▶ _How to complete this task_
How do the lines below between the ones holding "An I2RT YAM" and "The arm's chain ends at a", inclusive, read? Give them again exactly, with no other lines.

(Beginning of Task input)

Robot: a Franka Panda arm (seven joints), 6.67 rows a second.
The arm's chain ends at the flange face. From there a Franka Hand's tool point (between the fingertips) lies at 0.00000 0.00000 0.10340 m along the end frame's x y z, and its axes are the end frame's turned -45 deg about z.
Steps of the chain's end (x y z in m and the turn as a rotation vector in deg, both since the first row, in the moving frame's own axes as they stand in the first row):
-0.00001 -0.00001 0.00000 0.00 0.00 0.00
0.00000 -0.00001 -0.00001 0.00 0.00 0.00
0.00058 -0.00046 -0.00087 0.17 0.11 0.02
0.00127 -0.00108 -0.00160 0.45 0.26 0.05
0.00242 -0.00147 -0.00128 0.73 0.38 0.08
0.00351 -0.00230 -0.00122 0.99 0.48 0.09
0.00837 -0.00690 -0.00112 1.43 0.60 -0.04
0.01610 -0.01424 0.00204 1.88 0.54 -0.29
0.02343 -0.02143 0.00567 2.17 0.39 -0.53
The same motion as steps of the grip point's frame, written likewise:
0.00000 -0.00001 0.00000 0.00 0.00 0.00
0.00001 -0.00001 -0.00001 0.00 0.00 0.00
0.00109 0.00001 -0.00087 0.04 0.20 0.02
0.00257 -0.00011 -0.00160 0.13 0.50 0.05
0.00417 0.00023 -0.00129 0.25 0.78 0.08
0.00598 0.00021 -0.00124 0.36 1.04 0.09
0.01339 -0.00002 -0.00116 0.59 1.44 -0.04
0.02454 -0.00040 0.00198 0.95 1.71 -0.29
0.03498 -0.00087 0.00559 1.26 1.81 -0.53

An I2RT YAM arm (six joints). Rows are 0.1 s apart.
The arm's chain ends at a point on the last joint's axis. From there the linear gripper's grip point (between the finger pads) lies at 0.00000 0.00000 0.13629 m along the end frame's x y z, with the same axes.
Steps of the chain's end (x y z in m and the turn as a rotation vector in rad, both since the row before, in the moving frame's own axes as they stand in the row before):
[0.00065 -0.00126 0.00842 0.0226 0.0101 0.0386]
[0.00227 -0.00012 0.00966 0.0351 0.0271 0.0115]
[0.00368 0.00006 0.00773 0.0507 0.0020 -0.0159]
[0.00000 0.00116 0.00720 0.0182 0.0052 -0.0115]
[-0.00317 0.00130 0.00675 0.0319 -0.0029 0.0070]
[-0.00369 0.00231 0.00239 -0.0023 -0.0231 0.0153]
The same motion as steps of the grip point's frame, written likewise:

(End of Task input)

▶ _Result of this exercise_
An I2RT YAM arm (six joints). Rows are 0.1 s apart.
The arm's chain ends at a point on the last joint's axis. From there the linear gripper's grip point (between the finger pads) lies at 0.00000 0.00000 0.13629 m along the end frame's x y z, with the same axes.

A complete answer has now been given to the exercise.